I don't have a post ruminating in my mind today like usual.  Yet I really feel like writing.  So, I give you some free flow:






Abby is quietly settled into my old favorite rocking chair pressing a stylus around all the wrong answers on her LeapPad2.  It's a patient game, and keeps telling her the sun is golden yellow.  My guess is she's trying to make it orchid pink.






Our pipes froze solid last night while I was dreaming about turning sinks on in my childhood home. 

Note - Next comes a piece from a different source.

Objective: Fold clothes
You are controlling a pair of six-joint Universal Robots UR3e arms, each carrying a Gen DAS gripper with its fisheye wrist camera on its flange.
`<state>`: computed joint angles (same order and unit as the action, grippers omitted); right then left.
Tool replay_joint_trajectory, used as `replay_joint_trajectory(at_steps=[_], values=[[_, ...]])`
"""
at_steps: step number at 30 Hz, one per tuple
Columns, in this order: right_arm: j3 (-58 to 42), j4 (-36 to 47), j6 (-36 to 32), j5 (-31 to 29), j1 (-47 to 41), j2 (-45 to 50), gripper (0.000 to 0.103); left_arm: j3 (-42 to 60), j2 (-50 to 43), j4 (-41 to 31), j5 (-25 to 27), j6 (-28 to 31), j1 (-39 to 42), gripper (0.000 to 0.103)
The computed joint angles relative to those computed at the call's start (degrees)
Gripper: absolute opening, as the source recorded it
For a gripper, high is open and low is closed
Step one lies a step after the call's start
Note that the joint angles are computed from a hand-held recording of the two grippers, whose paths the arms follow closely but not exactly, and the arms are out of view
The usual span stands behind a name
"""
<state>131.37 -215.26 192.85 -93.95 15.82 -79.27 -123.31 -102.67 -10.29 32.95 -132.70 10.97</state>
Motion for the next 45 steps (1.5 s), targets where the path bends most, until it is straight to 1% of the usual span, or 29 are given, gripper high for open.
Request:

My friend texted me the other day that her skin didn't fit and did I ever feel like that.  I have and today I do.  A lot.  Your whole body feels taught like a balloon that is willing itself to find the nearest sharp thing to relieve the pressure.





My kids' arms and legs are taking the shape of teenager's limbs.  Even Grayson's kneecaps seem like they have big plans in there.  Abby's thighs still have hints of freshly baked dough but her muscles are all business as they help her turn our living room into her tactical gymnasium. 






Abby has the most beautiful shape and I love my body more because it made hers.  She will know the words:  diet, fat, do these make my butt look big, and layering.  But right now, I hush Andy when he talks of how much weight he wants to lose.  I have wasted too many years underappreciating my own skin to let anyone's voice ring in her ears, including my own.  That kid bravado she has inspires and reminds me to speak well of myself around her.   It feels like a show most of the time but my body responds with taller posture and longer strides.  I think it's falling for it.






The other night Grayson told me Sparrow smells like the sweetest spot on the earth.  I know what he means.  Sadie smells like every secret I don't know about the world but someday might.  In her fur are the answers to galaxies we can't see and why vegetables are so hard to love.






For the last few months, silver is exploding from my dark hair like fireworks.  Sassy celebrations of late nights and years of keeping it together in the pediatrician's office.






Lately, I find Stephen Colbert hilarious.  The fact that he wears a three piece suit always just makes him funnier in my book.  It's such great medicine to watch him right before going to sleep.






There are fewer signs of Jimmy lately and I haven't seen him in my dreams.  It's amazing how many times I need proof he's still somewhere good.  While the signs of him are fewer, the presence of him is greater in my own mind.  I wake every morning more energized to push forward with things that feel important to me.  Some are small in scope but others are large and I am not intimidated by their bigness.  I trust these steps and all intention behind each one. 


We got to press the reset button as a family over the holidays.  That never happens and the boat we're on feels less like a canoe and more like a sturdy vessel.


Ever since that crazy endless stomach flu, I have severed ties with coffee.  Even decaf.  Did you catch the flu this year?  Did it change your taste buds, too?


Most of my shirts are purple.


This is the time of year anxiety sets in about spring.  No idea what that's about. 






I'm a couple of months away yet but 40 really does seem like it might be Fabulous.